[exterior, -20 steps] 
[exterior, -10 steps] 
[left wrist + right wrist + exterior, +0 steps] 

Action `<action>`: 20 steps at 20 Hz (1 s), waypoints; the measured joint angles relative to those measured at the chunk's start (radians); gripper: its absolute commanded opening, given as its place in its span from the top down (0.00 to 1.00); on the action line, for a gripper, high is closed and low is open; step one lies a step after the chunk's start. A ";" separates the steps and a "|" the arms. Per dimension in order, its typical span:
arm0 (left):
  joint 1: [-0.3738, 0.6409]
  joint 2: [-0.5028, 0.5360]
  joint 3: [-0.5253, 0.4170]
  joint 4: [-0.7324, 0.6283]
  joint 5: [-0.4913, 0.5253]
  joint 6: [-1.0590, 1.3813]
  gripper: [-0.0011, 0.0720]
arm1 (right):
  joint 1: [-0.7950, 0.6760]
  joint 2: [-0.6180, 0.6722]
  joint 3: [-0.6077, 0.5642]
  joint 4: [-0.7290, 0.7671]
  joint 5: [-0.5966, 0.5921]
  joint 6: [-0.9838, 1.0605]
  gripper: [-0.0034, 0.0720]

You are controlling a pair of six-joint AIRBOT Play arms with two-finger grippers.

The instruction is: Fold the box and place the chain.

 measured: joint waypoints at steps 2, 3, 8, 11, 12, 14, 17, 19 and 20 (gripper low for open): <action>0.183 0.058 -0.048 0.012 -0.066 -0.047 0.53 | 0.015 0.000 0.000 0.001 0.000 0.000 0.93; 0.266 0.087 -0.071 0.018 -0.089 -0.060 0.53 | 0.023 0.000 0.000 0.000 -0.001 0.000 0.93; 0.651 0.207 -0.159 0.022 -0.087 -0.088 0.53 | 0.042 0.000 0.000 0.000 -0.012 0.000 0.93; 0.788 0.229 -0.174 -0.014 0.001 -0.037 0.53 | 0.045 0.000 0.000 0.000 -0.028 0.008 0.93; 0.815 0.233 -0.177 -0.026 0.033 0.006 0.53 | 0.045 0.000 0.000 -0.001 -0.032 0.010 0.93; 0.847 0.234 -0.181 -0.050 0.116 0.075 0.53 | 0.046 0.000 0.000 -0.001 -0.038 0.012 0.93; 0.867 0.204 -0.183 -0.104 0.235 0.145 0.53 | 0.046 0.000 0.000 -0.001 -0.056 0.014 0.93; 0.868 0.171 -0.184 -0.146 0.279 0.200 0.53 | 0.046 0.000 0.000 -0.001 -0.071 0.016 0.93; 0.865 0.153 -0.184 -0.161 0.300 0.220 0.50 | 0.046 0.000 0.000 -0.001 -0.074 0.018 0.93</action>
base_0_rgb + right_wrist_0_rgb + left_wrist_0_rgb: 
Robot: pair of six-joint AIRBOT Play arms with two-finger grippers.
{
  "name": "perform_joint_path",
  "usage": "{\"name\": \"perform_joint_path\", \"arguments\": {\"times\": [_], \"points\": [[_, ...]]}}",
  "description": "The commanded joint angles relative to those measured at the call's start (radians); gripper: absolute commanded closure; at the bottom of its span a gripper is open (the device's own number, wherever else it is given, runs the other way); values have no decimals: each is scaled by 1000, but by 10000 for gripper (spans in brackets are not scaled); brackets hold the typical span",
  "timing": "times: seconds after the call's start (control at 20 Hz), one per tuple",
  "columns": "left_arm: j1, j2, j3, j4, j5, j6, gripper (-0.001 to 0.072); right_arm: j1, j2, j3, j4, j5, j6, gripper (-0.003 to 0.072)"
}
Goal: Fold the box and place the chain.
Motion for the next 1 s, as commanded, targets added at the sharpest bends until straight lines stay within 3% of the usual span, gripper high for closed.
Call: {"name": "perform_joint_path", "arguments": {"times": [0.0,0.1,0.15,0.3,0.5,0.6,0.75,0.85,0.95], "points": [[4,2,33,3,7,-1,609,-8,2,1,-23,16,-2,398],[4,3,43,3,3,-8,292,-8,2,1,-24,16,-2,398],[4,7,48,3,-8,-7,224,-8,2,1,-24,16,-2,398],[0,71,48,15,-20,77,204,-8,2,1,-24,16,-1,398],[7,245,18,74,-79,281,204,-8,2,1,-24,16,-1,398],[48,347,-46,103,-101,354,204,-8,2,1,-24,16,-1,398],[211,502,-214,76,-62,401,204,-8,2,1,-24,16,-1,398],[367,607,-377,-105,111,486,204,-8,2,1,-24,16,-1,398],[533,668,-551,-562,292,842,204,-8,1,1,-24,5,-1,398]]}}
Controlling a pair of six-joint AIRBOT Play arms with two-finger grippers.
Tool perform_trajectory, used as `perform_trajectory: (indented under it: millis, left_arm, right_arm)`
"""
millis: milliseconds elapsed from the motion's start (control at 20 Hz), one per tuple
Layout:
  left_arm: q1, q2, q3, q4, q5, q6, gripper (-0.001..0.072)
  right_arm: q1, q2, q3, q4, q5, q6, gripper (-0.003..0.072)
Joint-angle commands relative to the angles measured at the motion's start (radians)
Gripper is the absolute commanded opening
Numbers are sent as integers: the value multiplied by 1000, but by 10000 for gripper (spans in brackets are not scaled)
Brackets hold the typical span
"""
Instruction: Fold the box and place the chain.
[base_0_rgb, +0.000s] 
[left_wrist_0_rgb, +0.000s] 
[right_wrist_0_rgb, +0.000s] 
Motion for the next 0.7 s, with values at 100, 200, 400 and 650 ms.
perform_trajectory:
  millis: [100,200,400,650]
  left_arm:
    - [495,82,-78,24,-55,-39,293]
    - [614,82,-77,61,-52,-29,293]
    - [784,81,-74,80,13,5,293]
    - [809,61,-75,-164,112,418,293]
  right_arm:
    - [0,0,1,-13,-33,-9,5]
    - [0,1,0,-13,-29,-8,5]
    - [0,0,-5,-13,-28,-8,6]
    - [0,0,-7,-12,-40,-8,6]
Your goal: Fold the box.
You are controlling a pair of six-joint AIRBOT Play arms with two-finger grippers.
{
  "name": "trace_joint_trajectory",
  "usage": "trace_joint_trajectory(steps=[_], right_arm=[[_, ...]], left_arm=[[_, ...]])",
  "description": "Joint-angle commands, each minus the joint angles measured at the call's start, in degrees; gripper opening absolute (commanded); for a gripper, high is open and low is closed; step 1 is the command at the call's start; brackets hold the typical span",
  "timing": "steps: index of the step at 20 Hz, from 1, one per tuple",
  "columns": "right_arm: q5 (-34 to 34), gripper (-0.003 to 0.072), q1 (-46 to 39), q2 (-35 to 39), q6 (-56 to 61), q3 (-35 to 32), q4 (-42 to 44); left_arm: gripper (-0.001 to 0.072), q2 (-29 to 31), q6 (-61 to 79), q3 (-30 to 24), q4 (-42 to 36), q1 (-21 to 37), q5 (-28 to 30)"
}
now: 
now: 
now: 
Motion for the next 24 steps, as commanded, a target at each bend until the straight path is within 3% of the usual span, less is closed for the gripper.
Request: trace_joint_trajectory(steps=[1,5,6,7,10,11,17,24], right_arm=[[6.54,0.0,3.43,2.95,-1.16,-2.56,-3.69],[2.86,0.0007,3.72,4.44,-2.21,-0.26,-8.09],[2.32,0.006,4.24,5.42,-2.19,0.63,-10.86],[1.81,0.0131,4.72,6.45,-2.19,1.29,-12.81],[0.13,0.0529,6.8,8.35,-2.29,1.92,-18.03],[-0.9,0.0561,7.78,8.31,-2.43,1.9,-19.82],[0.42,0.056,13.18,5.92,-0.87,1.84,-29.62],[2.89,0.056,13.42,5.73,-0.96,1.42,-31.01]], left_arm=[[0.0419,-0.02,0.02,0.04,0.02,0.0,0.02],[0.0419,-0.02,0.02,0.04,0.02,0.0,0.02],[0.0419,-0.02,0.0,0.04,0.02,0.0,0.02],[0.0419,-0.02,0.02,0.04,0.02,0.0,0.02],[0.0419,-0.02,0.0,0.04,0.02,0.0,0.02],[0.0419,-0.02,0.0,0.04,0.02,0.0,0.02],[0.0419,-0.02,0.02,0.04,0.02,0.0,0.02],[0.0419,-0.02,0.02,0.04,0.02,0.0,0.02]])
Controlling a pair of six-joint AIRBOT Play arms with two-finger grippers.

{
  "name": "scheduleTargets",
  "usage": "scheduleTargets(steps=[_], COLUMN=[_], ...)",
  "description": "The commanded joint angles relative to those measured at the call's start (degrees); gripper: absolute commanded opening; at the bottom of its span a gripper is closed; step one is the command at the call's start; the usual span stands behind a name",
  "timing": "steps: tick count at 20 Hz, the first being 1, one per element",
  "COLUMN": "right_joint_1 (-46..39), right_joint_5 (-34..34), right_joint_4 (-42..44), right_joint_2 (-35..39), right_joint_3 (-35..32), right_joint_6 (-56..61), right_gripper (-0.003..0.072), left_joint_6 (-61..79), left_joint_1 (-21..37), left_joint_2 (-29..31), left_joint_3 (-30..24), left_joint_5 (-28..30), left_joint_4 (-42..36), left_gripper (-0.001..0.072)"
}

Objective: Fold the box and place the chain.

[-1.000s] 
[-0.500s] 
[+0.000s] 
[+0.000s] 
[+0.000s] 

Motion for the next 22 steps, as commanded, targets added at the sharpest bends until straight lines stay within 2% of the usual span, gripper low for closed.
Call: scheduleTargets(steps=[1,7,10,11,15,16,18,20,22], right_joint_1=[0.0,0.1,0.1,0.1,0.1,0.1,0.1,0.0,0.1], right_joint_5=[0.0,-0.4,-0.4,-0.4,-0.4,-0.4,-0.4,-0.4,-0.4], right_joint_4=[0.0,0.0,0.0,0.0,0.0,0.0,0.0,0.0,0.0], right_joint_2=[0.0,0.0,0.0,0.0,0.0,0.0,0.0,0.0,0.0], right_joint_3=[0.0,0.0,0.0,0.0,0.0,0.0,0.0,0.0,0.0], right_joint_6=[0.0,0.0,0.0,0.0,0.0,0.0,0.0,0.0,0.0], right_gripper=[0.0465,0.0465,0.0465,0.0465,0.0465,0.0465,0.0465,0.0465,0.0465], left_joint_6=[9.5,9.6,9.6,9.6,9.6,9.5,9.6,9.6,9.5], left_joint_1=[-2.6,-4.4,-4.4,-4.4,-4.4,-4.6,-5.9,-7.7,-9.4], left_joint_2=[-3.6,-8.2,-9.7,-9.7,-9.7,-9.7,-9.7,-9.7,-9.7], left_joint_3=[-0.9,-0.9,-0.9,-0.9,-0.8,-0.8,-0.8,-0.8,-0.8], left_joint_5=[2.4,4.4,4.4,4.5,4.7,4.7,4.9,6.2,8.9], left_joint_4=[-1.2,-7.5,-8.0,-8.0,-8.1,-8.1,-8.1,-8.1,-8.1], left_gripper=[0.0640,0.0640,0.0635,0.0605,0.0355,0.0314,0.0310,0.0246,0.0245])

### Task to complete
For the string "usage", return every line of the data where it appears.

### The completed task
  "usage": "{\"name\": \"perform_joint_path\", \"arguments\": {\"times\": [_], \"points\": [[_, ...]]}}",
  "usage": "trace_joint_trajectory(steps=[_], right_arm=[[_, ...]], left_arm=[[_, ...]])",
  "usage": "scheduleTargets(steps=[_], COLUMN=[_], ...)",

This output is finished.